> [WHAT YOU SHOULD DO] Each line below should be restated exactly, with nothing dropped.

(Entries taken from a collection)

+-------+

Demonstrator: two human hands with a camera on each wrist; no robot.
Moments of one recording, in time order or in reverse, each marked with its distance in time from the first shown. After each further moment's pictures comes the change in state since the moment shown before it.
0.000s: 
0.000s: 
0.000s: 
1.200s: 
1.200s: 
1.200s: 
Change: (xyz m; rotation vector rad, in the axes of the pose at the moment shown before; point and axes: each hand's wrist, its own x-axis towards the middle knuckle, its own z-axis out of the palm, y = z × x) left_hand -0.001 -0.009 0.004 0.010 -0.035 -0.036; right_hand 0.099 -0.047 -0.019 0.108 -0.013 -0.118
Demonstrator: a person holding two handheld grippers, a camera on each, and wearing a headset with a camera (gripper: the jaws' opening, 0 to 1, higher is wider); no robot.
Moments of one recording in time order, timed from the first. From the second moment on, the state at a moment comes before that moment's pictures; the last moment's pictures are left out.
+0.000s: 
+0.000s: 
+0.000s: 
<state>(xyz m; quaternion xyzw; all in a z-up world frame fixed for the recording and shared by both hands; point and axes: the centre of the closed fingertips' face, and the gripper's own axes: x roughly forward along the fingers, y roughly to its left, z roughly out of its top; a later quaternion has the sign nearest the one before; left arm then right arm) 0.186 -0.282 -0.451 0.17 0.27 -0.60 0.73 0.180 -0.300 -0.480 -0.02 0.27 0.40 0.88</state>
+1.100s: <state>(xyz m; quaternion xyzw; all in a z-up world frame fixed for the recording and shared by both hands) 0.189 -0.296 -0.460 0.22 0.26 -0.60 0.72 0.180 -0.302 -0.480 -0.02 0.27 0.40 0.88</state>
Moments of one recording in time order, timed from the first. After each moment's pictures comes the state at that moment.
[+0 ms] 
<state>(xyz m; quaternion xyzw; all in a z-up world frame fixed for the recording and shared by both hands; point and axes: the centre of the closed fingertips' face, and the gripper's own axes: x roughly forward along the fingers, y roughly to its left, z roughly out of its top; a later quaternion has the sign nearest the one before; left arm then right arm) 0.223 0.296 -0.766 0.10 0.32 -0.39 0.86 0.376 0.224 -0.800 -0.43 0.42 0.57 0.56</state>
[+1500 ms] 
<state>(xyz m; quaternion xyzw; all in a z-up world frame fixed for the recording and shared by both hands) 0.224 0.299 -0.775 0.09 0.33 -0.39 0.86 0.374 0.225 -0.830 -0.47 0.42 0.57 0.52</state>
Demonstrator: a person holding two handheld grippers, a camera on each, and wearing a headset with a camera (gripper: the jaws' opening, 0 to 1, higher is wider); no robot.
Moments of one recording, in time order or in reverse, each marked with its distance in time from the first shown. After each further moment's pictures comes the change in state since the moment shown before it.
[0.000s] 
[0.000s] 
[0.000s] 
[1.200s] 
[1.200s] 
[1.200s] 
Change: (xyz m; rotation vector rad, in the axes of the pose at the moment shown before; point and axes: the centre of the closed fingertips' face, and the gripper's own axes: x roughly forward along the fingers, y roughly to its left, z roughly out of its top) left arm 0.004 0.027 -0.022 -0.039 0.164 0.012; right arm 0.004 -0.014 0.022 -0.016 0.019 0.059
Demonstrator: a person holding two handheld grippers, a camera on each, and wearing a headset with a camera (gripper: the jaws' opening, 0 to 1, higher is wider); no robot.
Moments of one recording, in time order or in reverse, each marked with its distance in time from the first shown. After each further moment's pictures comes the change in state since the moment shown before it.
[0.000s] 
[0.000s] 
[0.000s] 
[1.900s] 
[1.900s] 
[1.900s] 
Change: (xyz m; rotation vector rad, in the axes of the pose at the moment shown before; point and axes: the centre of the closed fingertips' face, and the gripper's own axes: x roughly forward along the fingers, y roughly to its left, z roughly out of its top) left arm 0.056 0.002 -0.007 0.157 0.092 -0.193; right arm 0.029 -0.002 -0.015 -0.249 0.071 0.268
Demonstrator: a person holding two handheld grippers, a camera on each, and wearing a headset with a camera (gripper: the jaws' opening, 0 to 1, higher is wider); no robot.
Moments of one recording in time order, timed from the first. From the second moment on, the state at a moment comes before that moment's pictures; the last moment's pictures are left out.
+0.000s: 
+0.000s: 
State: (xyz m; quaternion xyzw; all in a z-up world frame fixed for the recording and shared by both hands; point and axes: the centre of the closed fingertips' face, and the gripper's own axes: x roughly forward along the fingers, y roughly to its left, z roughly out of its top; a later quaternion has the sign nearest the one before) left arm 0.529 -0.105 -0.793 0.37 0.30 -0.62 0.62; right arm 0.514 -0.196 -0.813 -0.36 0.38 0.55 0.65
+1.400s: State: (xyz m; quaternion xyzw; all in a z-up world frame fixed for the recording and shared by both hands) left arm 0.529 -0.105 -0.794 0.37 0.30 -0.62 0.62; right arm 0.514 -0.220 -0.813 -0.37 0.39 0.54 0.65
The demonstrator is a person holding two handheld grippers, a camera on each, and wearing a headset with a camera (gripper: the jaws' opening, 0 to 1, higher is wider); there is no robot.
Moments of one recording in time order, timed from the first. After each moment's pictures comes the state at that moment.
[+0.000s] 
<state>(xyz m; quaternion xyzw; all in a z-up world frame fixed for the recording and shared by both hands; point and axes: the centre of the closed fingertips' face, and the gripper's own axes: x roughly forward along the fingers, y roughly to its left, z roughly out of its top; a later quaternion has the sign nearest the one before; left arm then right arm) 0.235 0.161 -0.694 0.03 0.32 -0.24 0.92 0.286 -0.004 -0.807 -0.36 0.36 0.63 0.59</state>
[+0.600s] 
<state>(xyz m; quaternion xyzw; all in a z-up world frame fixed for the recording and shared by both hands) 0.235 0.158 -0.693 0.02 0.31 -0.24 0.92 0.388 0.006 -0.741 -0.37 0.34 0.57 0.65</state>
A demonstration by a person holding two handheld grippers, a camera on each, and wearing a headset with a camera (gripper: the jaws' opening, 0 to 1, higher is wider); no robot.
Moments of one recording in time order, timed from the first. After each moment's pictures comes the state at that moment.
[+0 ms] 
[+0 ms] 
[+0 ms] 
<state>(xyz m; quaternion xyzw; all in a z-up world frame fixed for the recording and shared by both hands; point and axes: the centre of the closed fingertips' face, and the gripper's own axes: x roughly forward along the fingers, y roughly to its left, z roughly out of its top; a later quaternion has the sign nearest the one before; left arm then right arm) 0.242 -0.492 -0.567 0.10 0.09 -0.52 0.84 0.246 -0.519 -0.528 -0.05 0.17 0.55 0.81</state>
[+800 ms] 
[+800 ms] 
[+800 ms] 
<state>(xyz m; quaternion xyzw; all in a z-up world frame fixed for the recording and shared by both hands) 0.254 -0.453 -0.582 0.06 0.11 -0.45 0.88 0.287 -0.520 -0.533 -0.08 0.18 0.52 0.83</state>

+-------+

> [ANSWER]
Demonstrator: two human hands with a camera on each wrist; no robot.
Moments of one recording, in time order or in reverse, each marked with its distance in time from the first shown. After each further moment's pictures comes the change in state since the moment shown before it.
0.000s: 
0.000s: 
0.000s: 
1.200s: 
1.200s: 
1.200s: 
Change: (xyz m; rotation vector rad, in the axes of the pose at the moment shown before; point and axes: each hand's wrist, its own x-axis towards the middle knuckle, its own z-axis out of the palm, y = z × x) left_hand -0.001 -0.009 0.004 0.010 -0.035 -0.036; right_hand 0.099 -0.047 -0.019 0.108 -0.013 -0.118
Demonstrator: a person holding two handheld grippers, a camera on each, and wearing a headset with a camera (gripper: the jaws' opening, 0 to 1, higher is wider); no robot.
Moments of one recording in time order, timed from the first. From the second moment on, the state at a moment comes before that moment's pictures; the last moment's pictures are left out.
+0.000s: 
+0.000s: 
+0.000s: 
<state>(xyz m; quaternion xyzw; all in a z-up world frame fixed for the recording and shared by both hands; point and axes: the centre of the closed fingertips' face, and the gripper's own axes: x roughly forward along the fingers, y roughly to its left, z roughly out of its top; a later quaternion has the sign nearest the one before; left arm then right arm) 0.186 -0.282 -0.451 0.17 0.27 -0.60 0.73 0.180 -0.300 -0.480 -0.02 0.27 0.40 0.88</state>
+1.100s: <state>(xyz m; quaternion xyzw; all in a z-up world frame fixed for the recording and shared by both hands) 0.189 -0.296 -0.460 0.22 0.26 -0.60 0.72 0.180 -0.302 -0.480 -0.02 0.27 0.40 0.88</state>
Moments of one recording in time order, timed from the first. After each moment's pictures comes the state at that moment.
[+0 ms] 
<state>(xyz m; quaternion xyzw; all in a z-up world frame fixed for the recording and shared by both hands; point and axes: the centre of the closed fingertips' face, and the gripper's own axes: x roughly forward along the fingers, y roughly to its left, z roughly out of its top; a later quaternion has the sign nearest the one before; left arm then right arm) 0.223 0.296 -0.766 0.10 0.32 -0.39 0.86 0.376 0.224 -0.800 -0.43 0.42 0.57 0.56</state>
[+1500 ms] 
<state>(xyz m; quaternion xyzw; all in a z-up world frame fixed for the recording and shared by both hands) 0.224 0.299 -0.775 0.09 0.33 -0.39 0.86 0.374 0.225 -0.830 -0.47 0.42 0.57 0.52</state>
Demonstrator: a person holding two handheld grippers, a camera on each, and wearing a headset with a camera (gripper: the jaws' opening, 0 to 1, higher is wider); no robot.
Moments of one recording, in time order or in reverse, each marked with its distance in time from the first shown. After each further moment's pictures comes the change in state since the moment shown before it.
[0.000s] 
[0.000s] 
[0.000s] 
[1.200s] 
[1.200s] 
[1.200s] 
Change: (xyz m; rotation vector rad, in the axes of the pose at the moment shown before; point and axes: the centre of the closed fingertips' face, and the gripper's own axes: x roughly forward along the fingers, y roughly to its left, z roughly out of its top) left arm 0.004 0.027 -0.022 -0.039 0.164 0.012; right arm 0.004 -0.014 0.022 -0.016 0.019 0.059
Demonstrator: a person holding two handheld grippers, a camera on each, and wearing a headset with a camera (gripper: the jaws' opening, 0 to 1, higher is wider); no robot.
Moments of one recording, in time order or in reverse, each marked with its distance in time from the first shown. After each further moment's pictures comes the change in state since the moment shown before it.
[0.000s] 
[0.000s] 
[0.000s] 
[1.900s] 
[1.900s] 
[1.900s] 
Change: (xyz m; rotation vector rad, in the axes of the pose at the moment shown before; point and axes: the centre of the closed fingertips' face, and the gripper's own axes: x roughly forward along the fingers, y roughly to its left, z roughly out of its top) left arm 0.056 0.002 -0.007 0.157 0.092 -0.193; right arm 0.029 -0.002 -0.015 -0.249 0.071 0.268
Demonstrator: a person holding two handheld grippers, a camera on each, and wearing a headset with a camera (gripper: the jaws' opening, 0 to 1, higher is wider); no robot.
Moments of one recording in time order, timed from the first. From the second moment on, the state at a moment comes before that moment's pictures; the last moment's pictures are left out.
+0.000s: 
+0.000s: 
State: (xyz m; quaternion xyzw; all in a z-up world frame fixed for the recording and shared by both hands; point and axes: the centre of the closed fingertips' face, and the gripper's own axes: x roughly forward along the fingers, y roughly to its left, z roughly out of its top; a later quaternion has the sign nearest the one before) left arm 0.529 -0.105 -0.793 0.37 0.30 -0.62 0.62; right arm 0.514 -0.196 -0.813 -0.36 0.38 0.55 0.65
+1.400s: State: (xyz m; quaternion xyzw; all in a z-up world frame fixed for the recording and shared by both hands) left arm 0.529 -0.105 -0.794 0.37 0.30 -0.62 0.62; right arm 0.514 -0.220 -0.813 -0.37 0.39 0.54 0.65
The demonstrator is a person holding two handheld grippers, a camera on each, and wearing a headset with a camera (gripper: the jaws' opening, 0 to 1, higher is wider); there is no robot.
Moments of one recording in time order, timed from the first. After each moment's pictures comes the state at that moment.
[+0.000s] 
<state>(xyz m; quaternion xyzw; all in a z-up world frame fixed for the recording and shared by both hands; point and axes: the centre of the closed fingertips' face, and the gripper's own axes: x roughly forward along the fingers, y roughly to its left, z roughly out of its top; a later quaternion has the sign nearest the one before; left arm then right arm) 0.235 0.161 -0.694 0.03 0.32 -0.24 0.92 0.286 -0.004 -0.807 -0.36 0.36 0.63 0.59</state>
[+0.600s] 
<state>(xyz m; quaternion xyzw; all in a z-up world frame fixed for the recording and shared by both hands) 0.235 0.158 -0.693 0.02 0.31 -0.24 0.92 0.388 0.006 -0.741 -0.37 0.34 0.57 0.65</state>
A demonstration by a person holding two handheld grippers, a camera on each, and wearing a headset with a camera (gripper: the jaws' opening, 0 to 1, higher is wider); no robot.
Moments of one recording in time order, timed from the first. After each moment's pictures comes the state at that moment.
[+0 ms] 
[+0 ms] 
[+0 ms] 
<state>(xyz m; quaternion xyzw; all in a z-up world frame fixed for the recording and shared by both hands; point and axes: the centre of the closed fingertips' face, and the gripper's own axes: x roughly forward along the fingers, y roughly to its left, z roughly out of its top; a later quaternion has the sign nearest the one before; left arm then right arm) 0.242 -0.492 -0.567 0.10 0.09 -0.52 0.84 0.246 -0.519 -0.528 -0.05 0.17 0.55 0.81</state>
[+800 ms] 
[+800 ms] 
[+800 ms] 
<state>(xyz m; quaternion xyzw; all in a z-up world frame fixed for the recording and shared by both hands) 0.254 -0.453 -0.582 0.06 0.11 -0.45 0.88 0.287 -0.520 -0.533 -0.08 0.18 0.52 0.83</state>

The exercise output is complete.